Dimensionality reduction to dim=20 by using principal component analysis (PCA)

In [None]:
from sklearn.decomposition import PCA
pca = PCA(n_components=20)
pca_result = pca.fit_transform(hidden_features)
print('Variance PCA: {}'.format(np.sum(pca.explained_variance_ratio_)))

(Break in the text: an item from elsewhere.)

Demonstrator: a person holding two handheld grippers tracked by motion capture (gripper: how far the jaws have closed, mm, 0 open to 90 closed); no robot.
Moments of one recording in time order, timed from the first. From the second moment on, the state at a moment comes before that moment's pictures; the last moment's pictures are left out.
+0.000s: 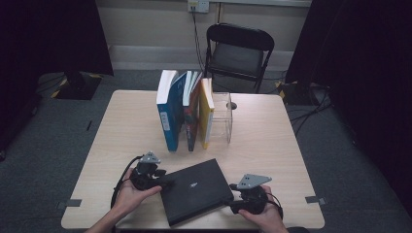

Dimensionality reduction to dim=2 by using t-distributed stochastic neighbor embedding (TSNE)

In [None]:
from sklearn.manifold import TSNE

tsne = TSNE(n_components=2)
X_tsne = tsne.fit_transform(pca_result[:1000]) ## Reduced for computational issues

In [None]:
colors_map = np.argmax(Y_train, axis=1)

In [None]:
X_tsne.shape

In [None]:
nb_classes=10

In [None]:
np.where(colors_map==6)

In [None]:
colors = np.array([x for x in 'b-g-r-c-m-y-k-purple-coral-lime'.split('-')])
colors_map = np.argmax(Y_train, axis=1)
colors_map = colors_map[:1000]
plt.figure(figsize=(10,10))
for cl in range(nb_classes):
    indices = np.where(colors_map==cl)
    plt.scatter(X_tsne[indices,0], X_tsne[indices, 1], c=colors[cl], label=cl)
plt.legend()
plt.show()